Task requirements>
Below are entries with pictures among them; reproduce exactly, and only, the lines from the one containing "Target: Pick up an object" down to the one containing "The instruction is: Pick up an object", without the pictures.

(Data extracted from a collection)
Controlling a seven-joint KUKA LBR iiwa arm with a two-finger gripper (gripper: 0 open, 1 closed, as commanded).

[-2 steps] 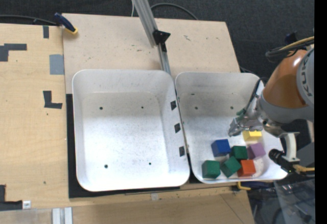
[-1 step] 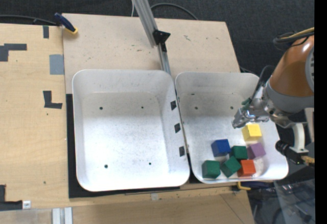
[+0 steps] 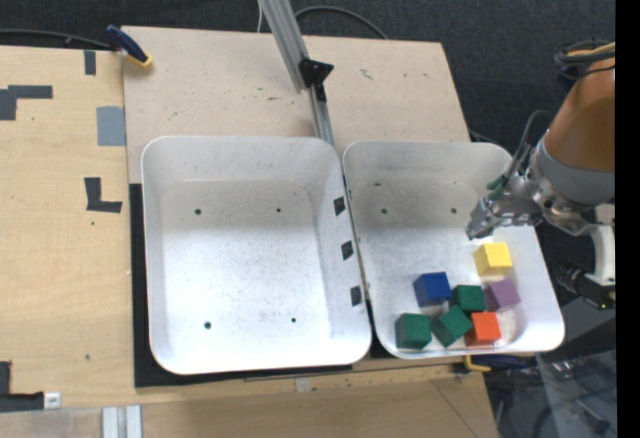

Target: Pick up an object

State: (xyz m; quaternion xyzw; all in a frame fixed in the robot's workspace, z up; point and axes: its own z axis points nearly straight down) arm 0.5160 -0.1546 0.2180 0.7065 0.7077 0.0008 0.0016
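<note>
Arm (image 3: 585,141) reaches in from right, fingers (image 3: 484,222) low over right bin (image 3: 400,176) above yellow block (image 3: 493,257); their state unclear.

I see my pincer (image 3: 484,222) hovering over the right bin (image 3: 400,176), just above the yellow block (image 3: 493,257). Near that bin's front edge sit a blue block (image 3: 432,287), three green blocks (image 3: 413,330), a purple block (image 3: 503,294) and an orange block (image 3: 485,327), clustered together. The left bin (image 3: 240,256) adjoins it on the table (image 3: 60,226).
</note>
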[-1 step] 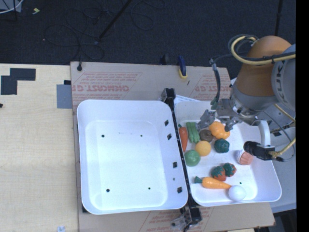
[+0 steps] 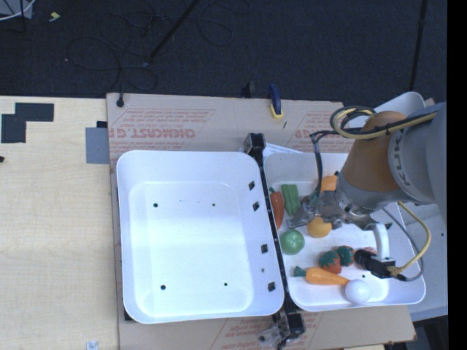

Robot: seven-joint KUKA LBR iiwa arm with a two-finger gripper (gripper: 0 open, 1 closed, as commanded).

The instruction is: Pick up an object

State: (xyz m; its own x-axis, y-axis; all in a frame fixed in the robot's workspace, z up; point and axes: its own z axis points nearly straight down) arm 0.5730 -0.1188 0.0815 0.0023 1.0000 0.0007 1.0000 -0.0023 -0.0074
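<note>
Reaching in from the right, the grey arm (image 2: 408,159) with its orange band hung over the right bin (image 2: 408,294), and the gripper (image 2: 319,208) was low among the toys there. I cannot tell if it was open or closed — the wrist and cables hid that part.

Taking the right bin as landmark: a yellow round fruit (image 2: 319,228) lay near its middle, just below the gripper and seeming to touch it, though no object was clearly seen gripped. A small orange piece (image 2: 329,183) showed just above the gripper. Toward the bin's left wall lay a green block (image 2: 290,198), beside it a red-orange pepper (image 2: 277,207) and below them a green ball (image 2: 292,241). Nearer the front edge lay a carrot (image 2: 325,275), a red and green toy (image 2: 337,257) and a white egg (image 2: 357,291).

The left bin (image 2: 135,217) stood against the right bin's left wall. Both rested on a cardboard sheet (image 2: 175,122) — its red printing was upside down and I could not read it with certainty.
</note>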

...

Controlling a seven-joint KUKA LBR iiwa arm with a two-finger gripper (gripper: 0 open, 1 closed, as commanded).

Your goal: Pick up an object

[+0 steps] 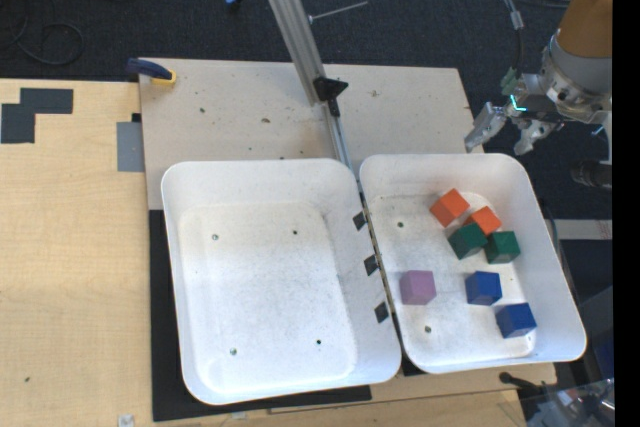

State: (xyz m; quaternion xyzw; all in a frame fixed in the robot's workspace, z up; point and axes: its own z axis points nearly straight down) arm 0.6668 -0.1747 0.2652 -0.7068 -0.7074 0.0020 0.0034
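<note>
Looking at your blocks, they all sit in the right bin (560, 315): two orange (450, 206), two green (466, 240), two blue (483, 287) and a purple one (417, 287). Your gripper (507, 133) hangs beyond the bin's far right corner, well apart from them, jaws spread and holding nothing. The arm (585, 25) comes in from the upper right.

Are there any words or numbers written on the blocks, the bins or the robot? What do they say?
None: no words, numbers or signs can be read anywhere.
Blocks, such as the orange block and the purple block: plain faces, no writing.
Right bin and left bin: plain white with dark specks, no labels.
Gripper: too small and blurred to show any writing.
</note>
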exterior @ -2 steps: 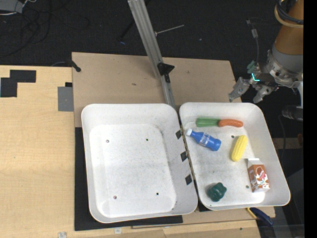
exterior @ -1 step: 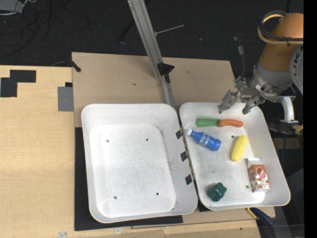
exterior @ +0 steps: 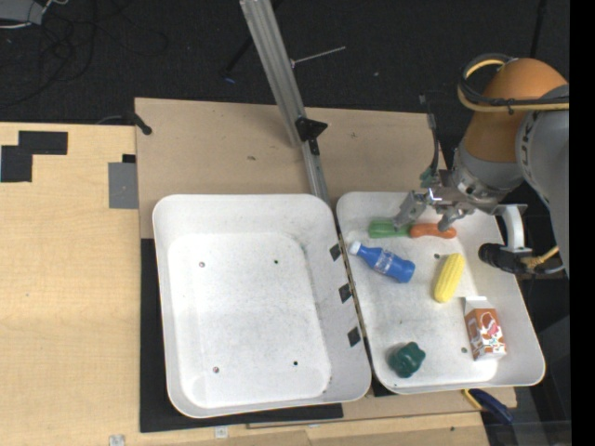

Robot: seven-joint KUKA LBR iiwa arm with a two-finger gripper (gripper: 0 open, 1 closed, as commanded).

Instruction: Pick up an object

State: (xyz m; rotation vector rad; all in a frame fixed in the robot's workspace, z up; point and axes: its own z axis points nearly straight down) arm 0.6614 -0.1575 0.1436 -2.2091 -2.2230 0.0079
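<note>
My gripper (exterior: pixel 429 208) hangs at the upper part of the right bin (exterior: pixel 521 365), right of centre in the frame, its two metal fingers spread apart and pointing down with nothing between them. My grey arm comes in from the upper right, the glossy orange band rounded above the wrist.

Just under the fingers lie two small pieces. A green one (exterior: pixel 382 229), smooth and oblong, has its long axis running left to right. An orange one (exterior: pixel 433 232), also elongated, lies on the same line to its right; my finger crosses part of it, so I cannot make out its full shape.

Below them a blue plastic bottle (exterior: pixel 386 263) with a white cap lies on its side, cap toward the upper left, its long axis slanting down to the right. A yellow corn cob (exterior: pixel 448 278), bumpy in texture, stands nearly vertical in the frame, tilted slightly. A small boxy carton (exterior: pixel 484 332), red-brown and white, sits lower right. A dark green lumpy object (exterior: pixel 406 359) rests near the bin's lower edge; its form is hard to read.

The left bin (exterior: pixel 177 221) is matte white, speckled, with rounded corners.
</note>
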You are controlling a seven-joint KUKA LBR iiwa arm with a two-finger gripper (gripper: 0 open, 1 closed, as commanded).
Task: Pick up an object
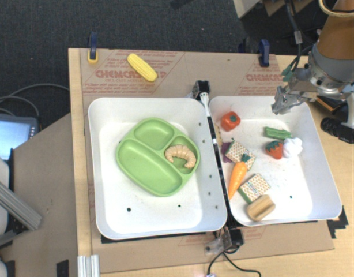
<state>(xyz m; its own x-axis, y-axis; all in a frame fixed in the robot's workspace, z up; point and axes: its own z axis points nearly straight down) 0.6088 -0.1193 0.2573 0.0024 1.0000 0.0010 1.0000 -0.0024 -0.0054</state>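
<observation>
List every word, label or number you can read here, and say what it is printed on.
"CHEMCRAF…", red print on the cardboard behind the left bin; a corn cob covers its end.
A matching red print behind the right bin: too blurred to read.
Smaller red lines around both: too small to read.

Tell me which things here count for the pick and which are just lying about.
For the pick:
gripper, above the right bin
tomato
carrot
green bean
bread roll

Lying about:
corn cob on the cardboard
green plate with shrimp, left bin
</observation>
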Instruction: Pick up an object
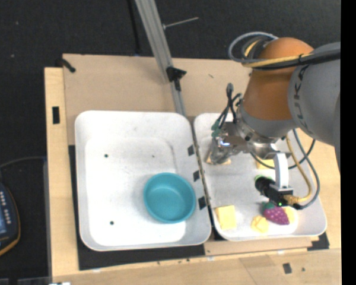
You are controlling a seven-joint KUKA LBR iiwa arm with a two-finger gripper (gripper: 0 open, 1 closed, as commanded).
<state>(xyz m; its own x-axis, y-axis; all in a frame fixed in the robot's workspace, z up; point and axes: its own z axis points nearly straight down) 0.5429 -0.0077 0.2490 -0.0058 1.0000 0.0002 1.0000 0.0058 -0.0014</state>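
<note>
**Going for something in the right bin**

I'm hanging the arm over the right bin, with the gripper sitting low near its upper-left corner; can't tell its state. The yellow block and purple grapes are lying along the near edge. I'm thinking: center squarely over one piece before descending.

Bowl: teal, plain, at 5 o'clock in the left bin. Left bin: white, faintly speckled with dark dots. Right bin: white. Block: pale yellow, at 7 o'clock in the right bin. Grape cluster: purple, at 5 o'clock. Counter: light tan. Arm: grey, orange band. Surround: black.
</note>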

Exercise response>
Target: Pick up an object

State: (xyz m; quaternion xyzw; all in a frame fixed in the robot's workspace, z up; point and axes: its own z axis points nearly straight down) arm 0.5160 -0.1546 0.2180 0.7065 0.7077 0.0008 0.0016
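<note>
Arm (image 3: 585,141) reaches in from right, fingers (image 3: 484,222) low over right bin (image 3: 400,176) above yellow block (image 3: 493,257); their state unclear.

I see my pincer (image 3: 484,222) hovering over the right bin (image 3: 400,176), just above the yellow block (image 3: 493,257). Near that bin's front edge sit a blue block (image 3: 432,287), three green blocks (image 3: 413,330), a purple block (image 3: 503,294) and an orange block (image 3: 485,327), clustered together. The left bin (image 3: 240,256) adjoins it on the table (image 3: 60,226).
</note>
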[-1 step] 
[+0 steps] 

Robot: seven-joint KUKA LBR iiwa arm with a two-finger gripper (gripper: 0 open, 1 closed, as commanded).

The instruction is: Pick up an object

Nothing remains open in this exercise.